Saturday, November 23, 2019

Latest subway brouhaha misses the point


Citizens voiced criticism of the police when a woman selling churros was handcuffed by NYPD officers at the Broadway Junction station in Brooklyn.

The police said the vendor had been issued several citations and had refused officers’ orders to move. Also, the vendor was not officially arrested, but briefly handcuffed and issued a citation. Whichever way you cut it, “the optics” as we say in the public relations world, were bad.

In the scale of subway scofflaws and annoyances, the Spanish-speaking women selling churros don’t register at all. The churro ladies usually stay out of the way of foot traffic and sell delicious homemade treats at a good price.
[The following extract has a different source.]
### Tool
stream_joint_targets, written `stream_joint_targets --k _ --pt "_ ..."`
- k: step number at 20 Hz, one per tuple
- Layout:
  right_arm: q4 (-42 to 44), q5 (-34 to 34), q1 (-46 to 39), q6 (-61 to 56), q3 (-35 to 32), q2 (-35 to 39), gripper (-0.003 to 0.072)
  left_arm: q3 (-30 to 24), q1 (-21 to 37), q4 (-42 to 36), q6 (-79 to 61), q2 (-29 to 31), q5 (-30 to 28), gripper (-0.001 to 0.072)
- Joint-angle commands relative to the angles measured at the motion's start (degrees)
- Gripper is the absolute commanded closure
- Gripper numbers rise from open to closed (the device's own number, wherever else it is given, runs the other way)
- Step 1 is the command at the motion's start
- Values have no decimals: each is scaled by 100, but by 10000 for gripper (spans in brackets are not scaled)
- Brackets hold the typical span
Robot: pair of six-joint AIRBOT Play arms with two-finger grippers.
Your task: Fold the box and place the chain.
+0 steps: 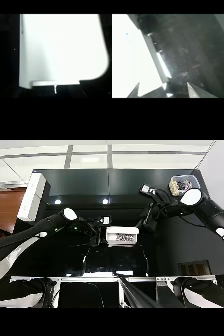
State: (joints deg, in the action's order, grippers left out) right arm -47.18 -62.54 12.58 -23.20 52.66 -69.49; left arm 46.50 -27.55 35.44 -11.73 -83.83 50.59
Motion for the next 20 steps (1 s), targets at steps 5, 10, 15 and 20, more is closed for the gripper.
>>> stream_joint_targets --k 5,10,15,20 --pt "389 -61 293 715 -476 -17 -24 4 -2 11 -4 2 0 264" --pt "374 -44 566 767 -476 -20 -24 4 -4 9 -2 2 2 264" --pt "363 -125 577 772 -476 -20 -24 4 -9 13 -4 2 -2 264" --pt "302 -83 577 769 -476 -24 67 4 -9 13 -4 2 0 264"
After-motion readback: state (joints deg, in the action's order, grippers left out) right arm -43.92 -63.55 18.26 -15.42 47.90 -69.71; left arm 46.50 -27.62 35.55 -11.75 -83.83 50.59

They don’t loudly beg for money from strangers or drag their carts through crowded subway cars at rush hour.

Why aren’t the police clearing out the homeless who can render entire subway cars unusable? Why aren’t we seeing more photos of the brain-addled aggressive panhandlers being put in handcuffs, or the people bringing bicycles or in some cases, motorcycles onto the subways being given the heave-ho by New York’s finest?  

I get why the MTA wants to crack down on subway fare beaters, but they are avoiding the bigger, harder issues that makes a bigger difference in the deteriorating level of subway service that arouses the ire of straphangers.
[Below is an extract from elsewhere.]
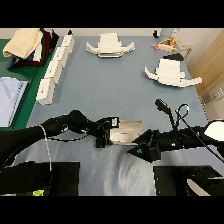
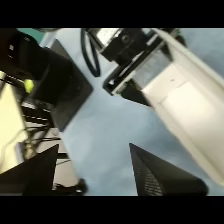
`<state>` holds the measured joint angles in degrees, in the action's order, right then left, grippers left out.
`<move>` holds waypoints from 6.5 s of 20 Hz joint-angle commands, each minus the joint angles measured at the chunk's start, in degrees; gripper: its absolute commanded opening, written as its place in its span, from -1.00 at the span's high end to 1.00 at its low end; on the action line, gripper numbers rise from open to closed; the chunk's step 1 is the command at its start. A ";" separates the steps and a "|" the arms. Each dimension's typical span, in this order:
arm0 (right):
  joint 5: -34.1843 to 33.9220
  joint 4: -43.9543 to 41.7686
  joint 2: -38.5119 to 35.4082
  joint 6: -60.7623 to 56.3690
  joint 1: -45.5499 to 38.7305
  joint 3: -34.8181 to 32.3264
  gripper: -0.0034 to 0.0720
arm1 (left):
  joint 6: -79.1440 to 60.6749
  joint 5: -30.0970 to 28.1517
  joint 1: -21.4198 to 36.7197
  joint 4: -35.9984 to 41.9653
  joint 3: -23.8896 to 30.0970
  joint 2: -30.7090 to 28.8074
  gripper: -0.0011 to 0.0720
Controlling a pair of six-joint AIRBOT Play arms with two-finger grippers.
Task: Fold the box.
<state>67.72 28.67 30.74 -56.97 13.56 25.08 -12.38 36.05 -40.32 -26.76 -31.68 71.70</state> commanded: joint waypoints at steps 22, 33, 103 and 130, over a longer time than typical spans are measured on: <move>-28.13 8.04 32.79 -3.48 4.31 11.28 0.80 | -0.02 0.09 -0.02 -0.02 -0.02 0.02 -0.16; -29.79 8.00 40.72 2.67 7.98 11.26 0.80 | -0.02 0.07 0.00 -0.02 -0.02 0.02 -0.16; -29.00 31.67 14.93 33.57 8.26 -4.57 -0.58 | -0.02 0.07 -0.02 -0.02 -0.02 0.02 -0.16; -2.29 29.94 20.37 -26.51 -9.86 3.19 0.90 | -0.02 0.09 -0.02 -0.02 -0.02 0.02 -0.15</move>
<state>65.45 68.73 51.75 -89.03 3.92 28.32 -12.40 36.14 -40.29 -26.76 -31.68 71.70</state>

Subway riders are furious because the subways are terrible. There are frequent delays and overcrowding on the subways, trains and buses that never show up, and service that is sub-par even when going according to plan. Almost all of the lines have outdated signaling systems that frequently stall trains and the MTA is decades behind replacing them. People have missed job interviews, meetings with loved ones, and even their own college graduations because the MTA’s inexcusable performances.
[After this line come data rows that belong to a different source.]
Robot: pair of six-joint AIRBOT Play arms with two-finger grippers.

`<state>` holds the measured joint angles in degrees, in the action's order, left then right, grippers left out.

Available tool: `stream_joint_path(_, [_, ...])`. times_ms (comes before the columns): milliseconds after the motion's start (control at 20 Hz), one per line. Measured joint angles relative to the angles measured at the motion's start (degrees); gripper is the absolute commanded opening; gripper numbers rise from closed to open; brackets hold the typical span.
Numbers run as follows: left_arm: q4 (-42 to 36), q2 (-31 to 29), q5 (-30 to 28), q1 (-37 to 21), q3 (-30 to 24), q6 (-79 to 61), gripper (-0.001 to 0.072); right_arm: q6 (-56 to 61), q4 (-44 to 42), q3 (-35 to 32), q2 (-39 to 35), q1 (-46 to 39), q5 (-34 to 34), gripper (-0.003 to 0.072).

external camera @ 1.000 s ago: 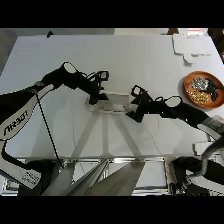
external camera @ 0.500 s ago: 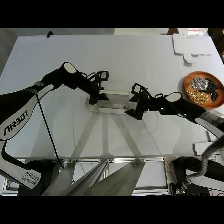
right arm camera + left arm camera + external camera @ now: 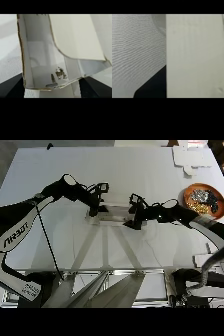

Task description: Fold the box and place the chain.

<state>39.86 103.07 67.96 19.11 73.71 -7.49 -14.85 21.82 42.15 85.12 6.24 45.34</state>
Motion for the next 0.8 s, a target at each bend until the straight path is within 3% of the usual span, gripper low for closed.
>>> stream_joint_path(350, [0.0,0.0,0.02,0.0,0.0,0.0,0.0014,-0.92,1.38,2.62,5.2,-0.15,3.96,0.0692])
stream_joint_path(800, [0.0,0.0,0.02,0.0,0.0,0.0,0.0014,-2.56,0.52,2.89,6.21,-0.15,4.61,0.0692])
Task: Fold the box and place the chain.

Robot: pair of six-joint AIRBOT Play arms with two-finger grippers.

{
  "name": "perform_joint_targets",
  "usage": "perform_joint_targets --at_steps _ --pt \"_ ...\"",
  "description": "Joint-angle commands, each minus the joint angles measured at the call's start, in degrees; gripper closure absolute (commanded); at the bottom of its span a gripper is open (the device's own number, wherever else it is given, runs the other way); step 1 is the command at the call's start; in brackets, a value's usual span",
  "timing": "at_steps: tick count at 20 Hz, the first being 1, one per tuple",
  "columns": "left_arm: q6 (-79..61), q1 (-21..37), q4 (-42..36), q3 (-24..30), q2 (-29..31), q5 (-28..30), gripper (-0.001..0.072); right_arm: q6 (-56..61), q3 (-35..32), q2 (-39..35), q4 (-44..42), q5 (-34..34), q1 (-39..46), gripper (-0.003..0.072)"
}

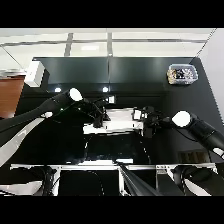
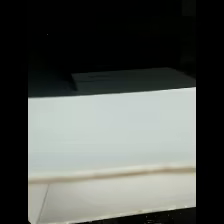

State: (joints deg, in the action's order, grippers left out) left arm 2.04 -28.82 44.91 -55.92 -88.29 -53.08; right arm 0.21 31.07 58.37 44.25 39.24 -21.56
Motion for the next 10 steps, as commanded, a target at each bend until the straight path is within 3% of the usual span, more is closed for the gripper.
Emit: perform_joint_targets --at_steps 1,7,10 --pt "-0.1 0.0 0.0 0.0 0.0 -0.1 0.0683 -3.3 0.3 -0.1 -3.9 0.4 2.5 -0.0021" --pt "-0.1 0.0 0.0 0.0 0.0 0.2 0.0683 -11.5 0.3 3.6 -14.7 2.0 4.1 -0.0021" --pt "-0.2 0.0 0.0 0.0 0.0 0.2 0.0683 -12.2 0.3 7.4 -15.0 6.6 4.1 -0.0021"
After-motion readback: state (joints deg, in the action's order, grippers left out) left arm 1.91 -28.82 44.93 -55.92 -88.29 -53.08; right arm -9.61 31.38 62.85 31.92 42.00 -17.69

The transit system has singled out the people who jump the turnstiles and don’t pay their fare as a major issue to be addressed. Indeed the agency reported that these freeloaders could cost the system more than $300 million this year. Its approach to fixing this problem has been typically ham-handed. It spent money on signs and stickers telling people not to use the exit-only emergency exits to leave the subway, as it enables people to run in through the open door to avoid paying. Such a campaign could only be designed by people who don’t actually ride the subway. The subways need more exit-only gates. Taking up turnstile space to leave only stalls people who are rushing to get on a train. People who leave by the exit only gates and the emergency exits while people are trying to get in are doing the right thing. All these stupid stickers and signs do is flush money down the toilet that could be used for upgrading the system.

While fare beaters certainly do account for a major shortfall in the MTA’s budget, but it is small potatoes compared to the larger underfunding issues that require a political solution. It will be a hard-fought battle between the city and state governments, and will take years to make right. It will include unpopular tax increases.

No doubt there should be cost cutting. Why does track construction cost many times more in New York than anywhere else? Why are there thousands of no-show jobs on the books every time we want to build some new track in New York? Solving these issues of construction corruption and graft will go a long way to improving our transit situation, but it still can’t entirely address the funding gap.

This central funding question is the one the MTA needs to tackle first. Without adequate funding from New York State, all the other ideas are impotent half-measures that will drive more outrage than revenue.